The task: Where the records hold the string "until", show the whole line it sits on.

Input:

------------

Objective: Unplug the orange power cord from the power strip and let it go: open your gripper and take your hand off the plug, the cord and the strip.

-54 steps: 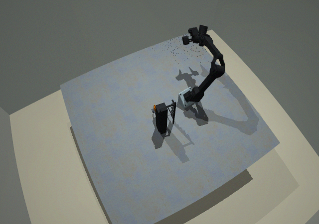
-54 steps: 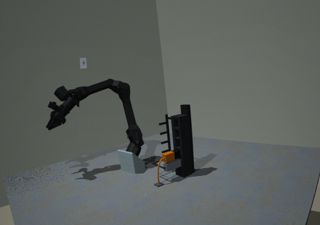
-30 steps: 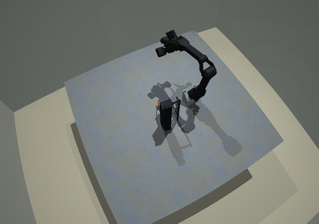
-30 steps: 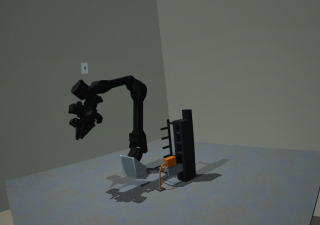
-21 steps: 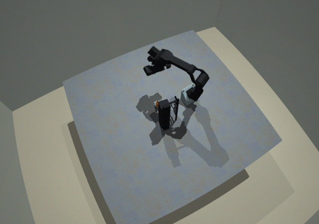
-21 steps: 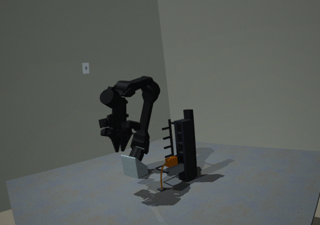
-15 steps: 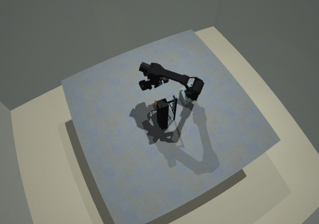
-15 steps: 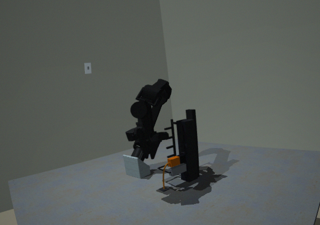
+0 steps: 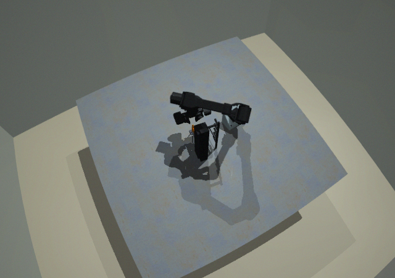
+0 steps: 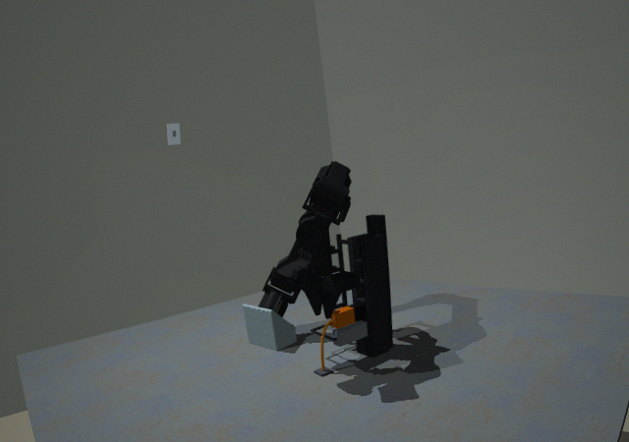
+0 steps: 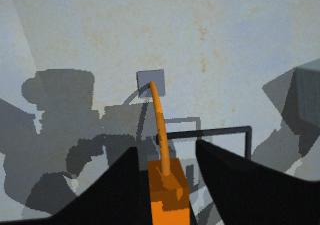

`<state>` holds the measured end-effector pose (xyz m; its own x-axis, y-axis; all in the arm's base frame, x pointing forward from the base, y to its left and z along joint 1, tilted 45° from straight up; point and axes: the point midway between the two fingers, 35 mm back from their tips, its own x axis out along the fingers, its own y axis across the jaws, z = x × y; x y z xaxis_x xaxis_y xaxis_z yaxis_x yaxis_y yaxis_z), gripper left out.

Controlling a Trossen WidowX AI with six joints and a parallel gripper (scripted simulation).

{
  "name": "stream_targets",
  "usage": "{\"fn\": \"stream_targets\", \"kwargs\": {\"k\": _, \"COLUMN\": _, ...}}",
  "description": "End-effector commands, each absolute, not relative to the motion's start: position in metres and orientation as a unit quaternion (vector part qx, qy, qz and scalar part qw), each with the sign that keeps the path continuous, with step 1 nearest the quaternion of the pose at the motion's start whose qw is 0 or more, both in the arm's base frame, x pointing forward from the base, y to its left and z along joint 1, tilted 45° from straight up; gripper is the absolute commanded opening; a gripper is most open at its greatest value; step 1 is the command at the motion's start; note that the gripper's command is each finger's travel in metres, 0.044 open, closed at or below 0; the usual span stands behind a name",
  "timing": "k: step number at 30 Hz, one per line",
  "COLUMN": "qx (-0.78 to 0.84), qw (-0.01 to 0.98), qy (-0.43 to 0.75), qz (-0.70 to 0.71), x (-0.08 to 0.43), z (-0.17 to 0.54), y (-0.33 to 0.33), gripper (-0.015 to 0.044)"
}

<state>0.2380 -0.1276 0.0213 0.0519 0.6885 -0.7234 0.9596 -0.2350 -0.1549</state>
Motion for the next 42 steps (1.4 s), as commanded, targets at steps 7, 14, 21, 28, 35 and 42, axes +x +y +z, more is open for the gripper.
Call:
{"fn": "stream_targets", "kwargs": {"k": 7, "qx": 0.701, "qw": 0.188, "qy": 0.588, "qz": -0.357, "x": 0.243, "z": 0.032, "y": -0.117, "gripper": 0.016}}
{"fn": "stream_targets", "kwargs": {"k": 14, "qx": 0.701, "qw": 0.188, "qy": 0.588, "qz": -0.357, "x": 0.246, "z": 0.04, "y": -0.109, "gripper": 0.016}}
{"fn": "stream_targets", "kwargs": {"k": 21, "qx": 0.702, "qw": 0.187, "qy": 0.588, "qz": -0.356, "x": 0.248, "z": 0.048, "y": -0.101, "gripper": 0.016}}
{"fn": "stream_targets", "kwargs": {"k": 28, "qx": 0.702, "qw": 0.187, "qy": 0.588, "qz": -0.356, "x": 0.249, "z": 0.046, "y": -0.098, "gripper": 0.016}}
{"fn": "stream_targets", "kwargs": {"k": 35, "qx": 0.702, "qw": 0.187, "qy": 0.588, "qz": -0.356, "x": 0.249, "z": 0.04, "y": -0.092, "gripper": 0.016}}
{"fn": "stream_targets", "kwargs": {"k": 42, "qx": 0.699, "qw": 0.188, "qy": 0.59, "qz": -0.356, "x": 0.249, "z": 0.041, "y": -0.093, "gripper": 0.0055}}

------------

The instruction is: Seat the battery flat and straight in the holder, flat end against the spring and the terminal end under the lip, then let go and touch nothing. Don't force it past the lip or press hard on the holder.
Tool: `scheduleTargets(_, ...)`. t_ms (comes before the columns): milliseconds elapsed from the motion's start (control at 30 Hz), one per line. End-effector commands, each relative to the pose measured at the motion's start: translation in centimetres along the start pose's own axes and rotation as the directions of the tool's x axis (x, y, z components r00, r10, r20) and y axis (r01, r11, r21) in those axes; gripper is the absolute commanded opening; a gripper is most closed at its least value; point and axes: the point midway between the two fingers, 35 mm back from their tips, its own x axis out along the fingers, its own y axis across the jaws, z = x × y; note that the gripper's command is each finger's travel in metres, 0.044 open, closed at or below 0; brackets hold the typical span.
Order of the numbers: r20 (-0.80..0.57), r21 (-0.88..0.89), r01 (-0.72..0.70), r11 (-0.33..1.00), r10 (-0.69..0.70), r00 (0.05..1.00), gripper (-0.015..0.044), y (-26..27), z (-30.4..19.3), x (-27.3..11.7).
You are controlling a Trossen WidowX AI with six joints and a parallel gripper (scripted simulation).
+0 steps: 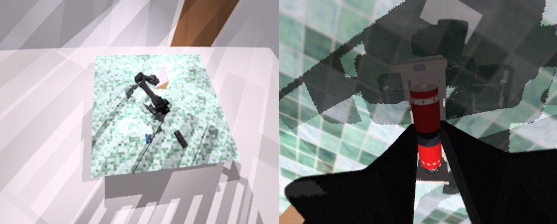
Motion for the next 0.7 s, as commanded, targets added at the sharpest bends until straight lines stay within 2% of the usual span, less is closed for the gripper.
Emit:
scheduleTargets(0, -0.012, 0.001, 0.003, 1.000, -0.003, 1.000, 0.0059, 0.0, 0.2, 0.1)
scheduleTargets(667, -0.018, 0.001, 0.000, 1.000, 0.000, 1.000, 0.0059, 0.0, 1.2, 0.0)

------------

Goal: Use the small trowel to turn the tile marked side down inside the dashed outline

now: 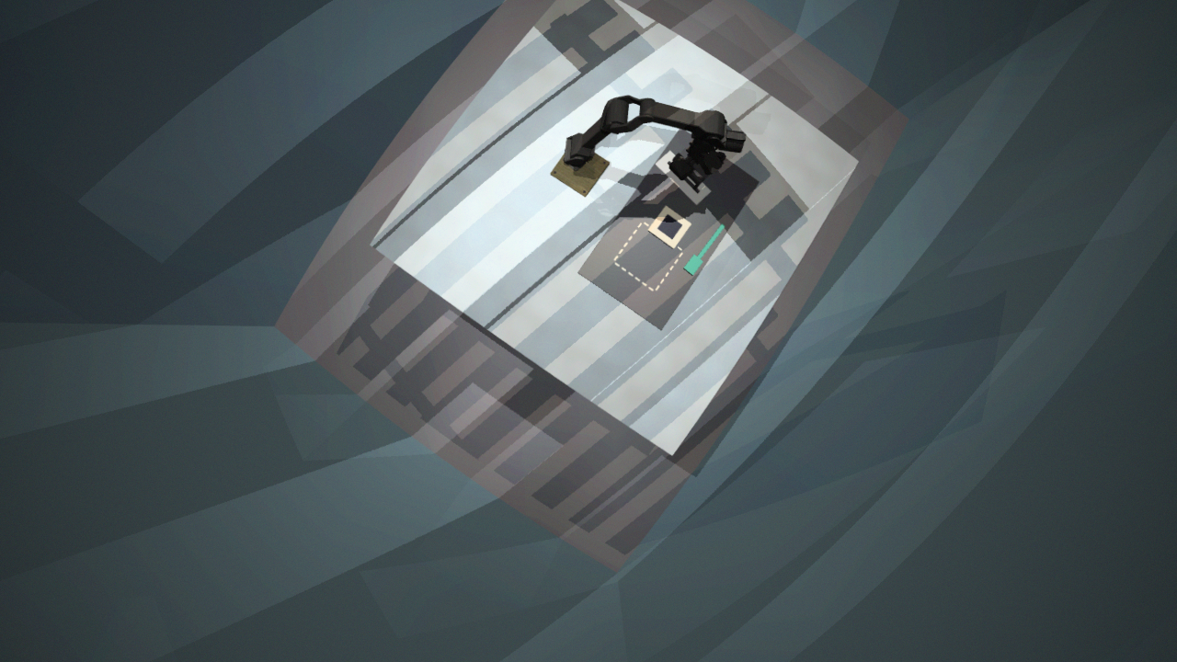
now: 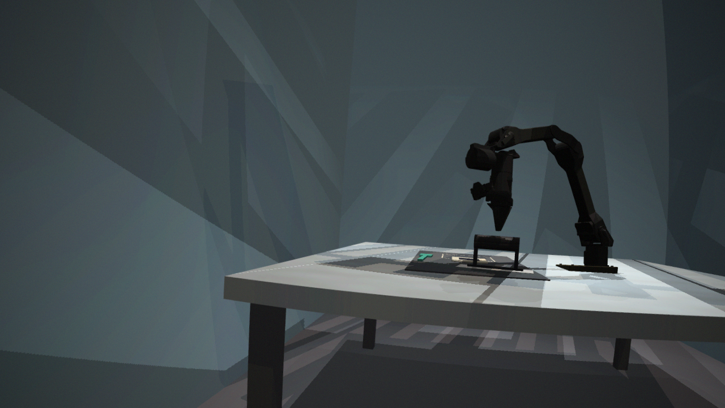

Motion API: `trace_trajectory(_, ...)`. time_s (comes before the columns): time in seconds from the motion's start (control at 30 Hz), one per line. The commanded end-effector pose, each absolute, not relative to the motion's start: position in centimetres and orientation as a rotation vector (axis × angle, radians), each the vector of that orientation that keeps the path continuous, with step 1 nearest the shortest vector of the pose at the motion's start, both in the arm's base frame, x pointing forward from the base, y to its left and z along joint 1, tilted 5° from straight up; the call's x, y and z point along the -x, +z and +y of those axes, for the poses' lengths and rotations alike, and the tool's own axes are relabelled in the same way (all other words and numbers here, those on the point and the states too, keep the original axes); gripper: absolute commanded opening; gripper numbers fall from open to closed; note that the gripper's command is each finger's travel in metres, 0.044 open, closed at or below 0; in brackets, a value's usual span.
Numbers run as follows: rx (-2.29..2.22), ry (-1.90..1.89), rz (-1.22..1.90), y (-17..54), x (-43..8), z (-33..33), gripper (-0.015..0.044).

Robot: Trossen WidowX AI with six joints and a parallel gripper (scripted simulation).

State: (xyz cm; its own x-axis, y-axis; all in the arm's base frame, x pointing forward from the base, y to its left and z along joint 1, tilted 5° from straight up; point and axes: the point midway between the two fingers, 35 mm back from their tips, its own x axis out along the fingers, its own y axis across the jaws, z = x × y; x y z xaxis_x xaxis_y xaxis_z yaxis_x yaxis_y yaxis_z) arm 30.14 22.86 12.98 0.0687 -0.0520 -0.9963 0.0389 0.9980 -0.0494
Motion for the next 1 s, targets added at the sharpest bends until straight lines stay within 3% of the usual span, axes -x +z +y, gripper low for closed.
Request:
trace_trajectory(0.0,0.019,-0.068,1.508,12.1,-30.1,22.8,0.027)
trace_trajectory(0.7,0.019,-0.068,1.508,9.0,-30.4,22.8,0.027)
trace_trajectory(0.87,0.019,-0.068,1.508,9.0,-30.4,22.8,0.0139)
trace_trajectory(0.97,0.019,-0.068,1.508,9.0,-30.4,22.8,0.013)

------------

Result of the task:
Motion for the next 0.7 s, as commanded, targets added at the sharpest bends until straight lines stay within 2% of the usual span, less is closed for the gripper.
Motion for the next 1 s, targets added at the sharpest bends until straight lines stay within 3% of the usual span, axes -x +z +y, gripper low for closed.

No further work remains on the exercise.